その背中は大きく斜めに切られ、そこから鮮血が勢いよく噴き出していた。
「っ! ……リナリア! 無事かっ!?」
「ルカッ……!」
いつも冷静沈着なルカシオンが声を荒げるのを聞いたのは、この時が初めてだった。
彼は肩で息をしながら、手に握る剣に付着した血を振り払う。その目は鋭く光り、リナリアを取り囲む男たちを睨みつけていた。
「……お前ら、よくも俺のリナリアに触れてくれたな……」
地に響くようなその低い声がルカシオンのものであると気付いた瞬間、もう彼は距離を詰め、すでに男たちの間合いに入っていた。
「うっ……! あぁぁぁっ!! う、腕が!!」
断末魔のような声とともにさらに一人の男がその場に崩れ落ち、腕を押さえてのたうち回る。
「リナリア! 逃げろ!」
「っ……!」
緊迫感のあるその声に、リナリアは反射的に立ち上がると、男たちに背を向けて駆け出す。
後ろからは野太い怒号やうめき声、剣のぶつかる音などが絶え間なく聞こえていて、そんなところにルカシオンを一人で残すことに、後ろ髪が引かれる思いだった。
(だけど……私がここにいても、足手纏いにしかならない……)
いくら警吏隊に所属しているとはいえ、彼一人であの人数が相手にできるとは思えない。だからとにかく助けを呼ぼうと、焦燥する頭の中でそれだけを考える。
リナリアは先ほど引きずられるように歩いた建物の間をすり抜け大通りに出ると、息切れしながらも必死に叫んだ。

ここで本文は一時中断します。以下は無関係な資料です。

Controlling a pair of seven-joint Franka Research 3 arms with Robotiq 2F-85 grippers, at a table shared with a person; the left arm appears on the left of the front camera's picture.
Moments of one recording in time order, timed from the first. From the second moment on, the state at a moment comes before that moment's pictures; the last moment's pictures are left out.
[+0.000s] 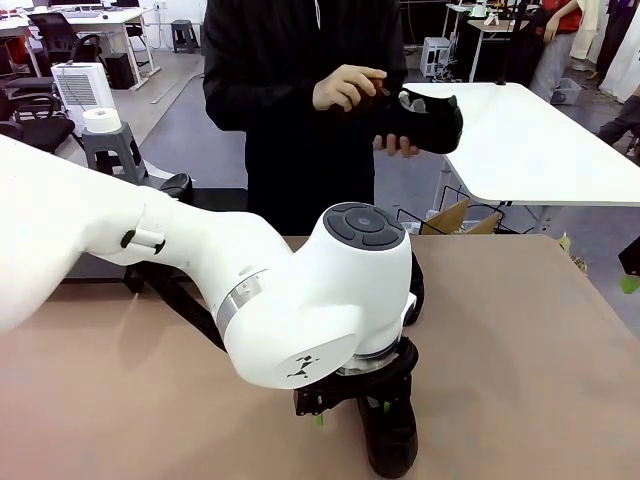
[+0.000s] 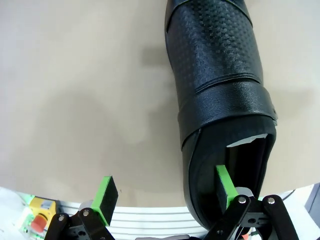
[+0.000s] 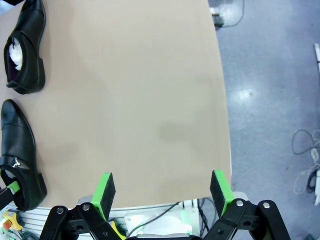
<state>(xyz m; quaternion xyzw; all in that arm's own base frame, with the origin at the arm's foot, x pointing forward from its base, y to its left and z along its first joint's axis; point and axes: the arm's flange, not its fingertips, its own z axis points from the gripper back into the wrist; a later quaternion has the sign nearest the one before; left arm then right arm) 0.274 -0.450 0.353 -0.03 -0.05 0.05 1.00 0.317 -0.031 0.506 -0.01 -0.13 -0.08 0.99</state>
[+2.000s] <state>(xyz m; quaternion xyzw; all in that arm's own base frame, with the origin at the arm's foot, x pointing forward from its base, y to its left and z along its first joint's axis) 0.250 -0.424 0.400 -0.05 -0.06 0.02 1.00 0.317 -0.031 0.506 -0.01 -0.13 -0.08 0.99</state>
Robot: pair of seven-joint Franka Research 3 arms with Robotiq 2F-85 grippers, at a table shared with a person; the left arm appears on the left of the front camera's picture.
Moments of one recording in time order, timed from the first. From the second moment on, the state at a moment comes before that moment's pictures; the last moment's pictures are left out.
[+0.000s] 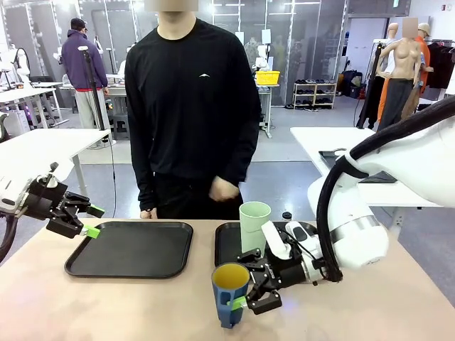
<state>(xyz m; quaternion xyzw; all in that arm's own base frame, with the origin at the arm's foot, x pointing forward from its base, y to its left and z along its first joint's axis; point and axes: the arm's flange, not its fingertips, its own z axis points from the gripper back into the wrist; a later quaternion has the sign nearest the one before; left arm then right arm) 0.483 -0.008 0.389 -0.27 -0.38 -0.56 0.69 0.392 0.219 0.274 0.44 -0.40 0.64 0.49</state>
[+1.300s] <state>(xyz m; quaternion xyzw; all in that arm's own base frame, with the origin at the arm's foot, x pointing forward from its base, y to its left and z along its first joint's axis) 0.483 -0.008 0.389 -0.27 -0.38 -0.56 0.69 0.487 0.391 0.355 0.37 -0.50 0.58 0.53</state>
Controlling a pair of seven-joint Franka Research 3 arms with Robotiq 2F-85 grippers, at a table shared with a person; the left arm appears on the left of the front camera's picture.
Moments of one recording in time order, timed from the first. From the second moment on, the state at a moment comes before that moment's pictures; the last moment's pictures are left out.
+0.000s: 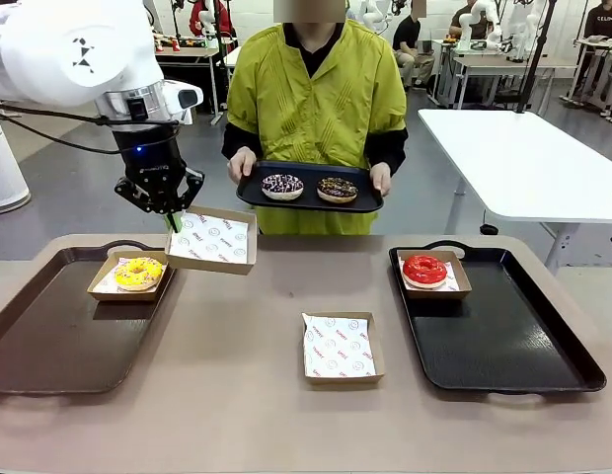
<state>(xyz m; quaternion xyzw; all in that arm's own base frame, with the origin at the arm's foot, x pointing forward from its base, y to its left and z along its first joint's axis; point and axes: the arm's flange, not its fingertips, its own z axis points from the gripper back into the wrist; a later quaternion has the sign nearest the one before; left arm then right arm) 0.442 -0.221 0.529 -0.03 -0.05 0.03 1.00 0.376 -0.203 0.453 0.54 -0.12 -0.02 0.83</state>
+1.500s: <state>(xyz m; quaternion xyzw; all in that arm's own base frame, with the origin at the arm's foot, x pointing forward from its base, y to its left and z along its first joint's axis) 0.455 -0.224 0.526 -0.02 -0.04 0.03 1.00 0.383 -0.202 0.433 0.55 -0.11 -0.03 0.83</state>
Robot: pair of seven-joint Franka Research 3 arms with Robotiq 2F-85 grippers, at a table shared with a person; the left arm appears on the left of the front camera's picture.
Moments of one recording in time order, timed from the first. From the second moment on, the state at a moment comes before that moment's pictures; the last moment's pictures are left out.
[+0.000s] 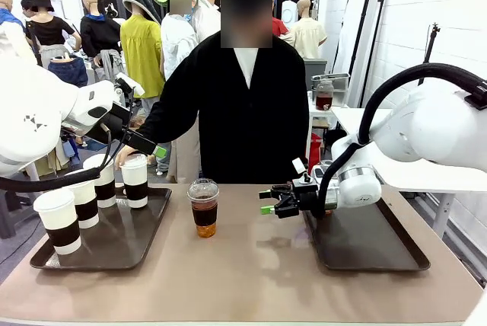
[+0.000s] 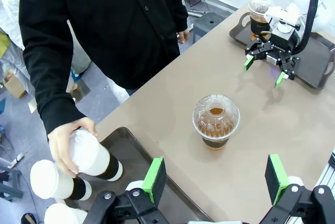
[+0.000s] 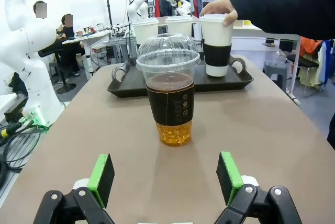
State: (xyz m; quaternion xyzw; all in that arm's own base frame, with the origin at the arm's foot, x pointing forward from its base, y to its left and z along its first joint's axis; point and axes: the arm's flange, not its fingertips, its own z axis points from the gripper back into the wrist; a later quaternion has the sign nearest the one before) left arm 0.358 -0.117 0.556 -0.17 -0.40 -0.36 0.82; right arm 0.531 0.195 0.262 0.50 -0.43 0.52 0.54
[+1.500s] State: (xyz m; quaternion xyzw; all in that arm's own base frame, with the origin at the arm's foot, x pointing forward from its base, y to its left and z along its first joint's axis) left arm 0.357 -0.117 0.556 -0.17 -0.40 -0.36 0.82; right arm 0.564 0.274 0.234 0.51 -0.44 0.51 0.54
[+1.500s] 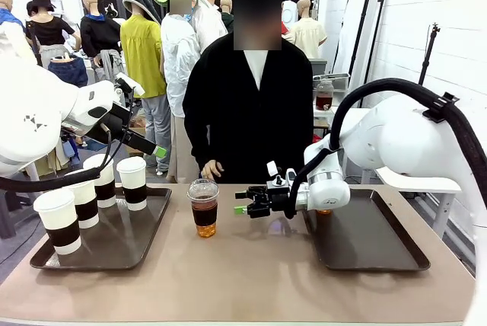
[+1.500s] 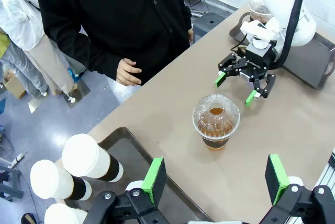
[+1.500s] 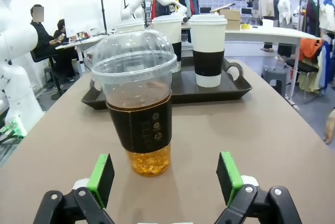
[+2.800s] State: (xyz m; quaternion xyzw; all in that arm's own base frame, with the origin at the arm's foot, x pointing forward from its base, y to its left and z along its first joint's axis) left arm 0.357 -0.117 0.556 -0.17 -0.40 -0.36 0.82; right arm 0.567 0.330 0.223 0.55 -0.40 0.52 0.52
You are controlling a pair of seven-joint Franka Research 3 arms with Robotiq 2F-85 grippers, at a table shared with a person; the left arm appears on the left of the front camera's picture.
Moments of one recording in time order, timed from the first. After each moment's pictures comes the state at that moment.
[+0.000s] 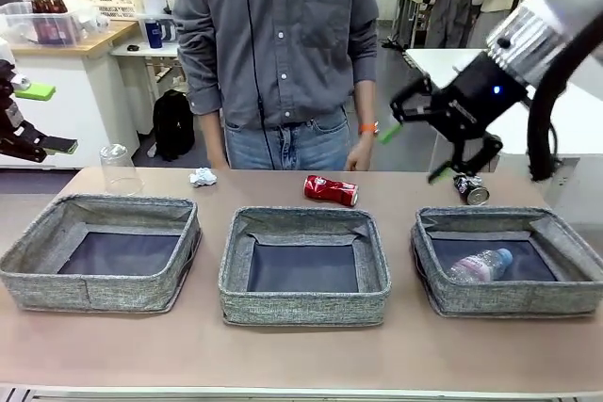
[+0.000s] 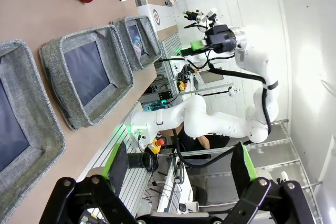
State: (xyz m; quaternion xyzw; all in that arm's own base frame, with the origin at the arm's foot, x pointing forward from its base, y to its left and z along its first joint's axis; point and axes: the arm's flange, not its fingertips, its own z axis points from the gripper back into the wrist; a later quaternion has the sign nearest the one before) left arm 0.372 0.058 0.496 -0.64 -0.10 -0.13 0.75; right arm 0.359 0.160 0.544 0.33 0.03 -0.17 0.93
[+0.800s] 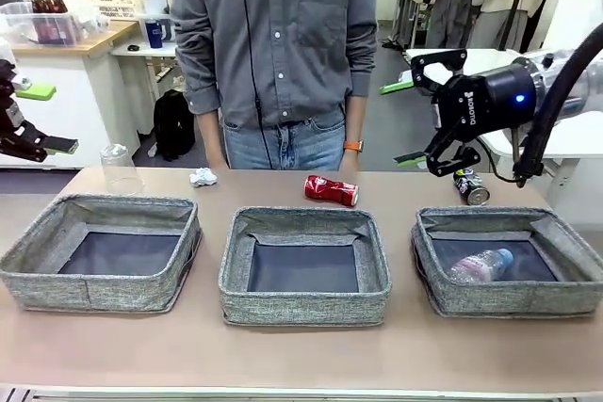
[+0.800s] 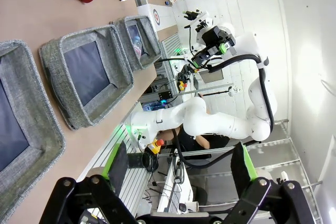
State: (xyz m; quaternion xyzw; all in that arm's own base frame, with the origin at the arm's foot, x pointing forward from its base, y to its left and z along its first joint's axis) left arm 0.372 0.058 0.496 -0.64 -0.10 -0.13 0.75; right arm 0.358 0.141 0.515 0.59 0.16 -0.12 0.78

「すみません! 賊がっ……賊が出ましたっ!! 助けてください! 警吏隊を! 誰かっ……!!」
大通りは人通りも多い。
必死に大声を出すリナリアに道行く人の何人かが立ち止まったが、返り血を浴びて凄惨な状態のリナリアに気づくとギョッとしたように目を向き、関わりたくないとでもいうように視線を逸らして足早に立ち去っていく。
(そ、そんな……)
絶望に目の前が真っ暗になりかけた、その瞬間。
「賊はどこなの? 案内してちょうだい」
目の前で急停止した馬車から、しなやかな体を滑らせるようにして素早く降りてきた若い女性が、腰に下げた剣に手を当てながらリナリアの叫びに応えた。
こんなときだというのに、リナリアは束の間見惚れてしまう。小柄なリナリアからだと見上げるほど上背のあるその女性は、簡素なパンツスタイルに身を包んでいたが、ハッとするような洗練された雰囲気があった。
一瞬で我に返ったリナリアは自分の今来た方向を指さし縋るような声を出す。
「こちらですっ! ルカが……、今一人で戦っていて……」
「大丈夫よ、わたくしに任せて。あなたたち、ついてきなさい」
「ひ、ひめ……いえ、アイリーン様。勝手な行動はお控えください!」
「いいから! 責任はわたくしが取るわ」
後ろから現れた騎士らしき男たちの焦ったような声を鋭く一刀両断すると、脇目も振らず一番に走り出す。
それに続いた騎士たちに一拍遅れてリナリアも後を追った。
その場を離れていた時間はそう長くなかったが、リナリアが引きずり込まれた裏路地が遠くに見えてくると想像以上に状況が悪化しているのがわかる。
大勢に一人で対峙していたルカシオンは満身創痍のようで、ぜいぜいと呼吸を乱し、体にはところどころ傷もできていた。
眉下も横一線に切られていたようで、たらりと垂れてきた自分の血に彼が気を取られた瞬間。隙をついて賊の一人が大きいナイフのようなものを振りかぶった。
「危ない!」
そう叫んだのは誰だったのだろうか。
目の前で起こっていることがリナリアには全てスローモーションのように感じられた。
ナイフが今にも彼の胸に突き立てられそうになるのを見ながら、臆病でなんの力も持たない自分のことを心の奥底から呪う。
(どうして……どうして私の体は動かないの)
いつも助けられてばかりだった。
孤児院にいたときも、王都に来てからも。
ルカシオンの後ろに庇われて、彼の大きな背中が目の前にあると安心して……。
でも、そんな安寧の先に彼を失う未来があるというのなら、そんなものなんの意味もない。だから――
――
(どうか、神様、お願いします……! 私のもっている全部を捧げたって構わないから……どうか彼のことを助けて……!)
その願いは叶えられた。
神様ではなく……ひとりのお姫様によって。
――ガキンッ
金属同士の擦れ合う鈍い音があたりに響く。
はっと声にならない息を喉奥から絞り出したリナリアの目には、勇ましく剣でナイフを薙ぎ払いながらルカシオンの目の前に飛び出した、ひとりの少女の姿が映った。
勇敢なその少女は、風のような速さで駆け回っては、その細腕で幾度も剣を振り、数人の騎士たちと協力しながら次々と賊を打ち負かしていく。
リナリアはただひたすら、ルカシオンの姿を見つめていた。
勇敢な少女を食い入るように見つめる、彼の姿を。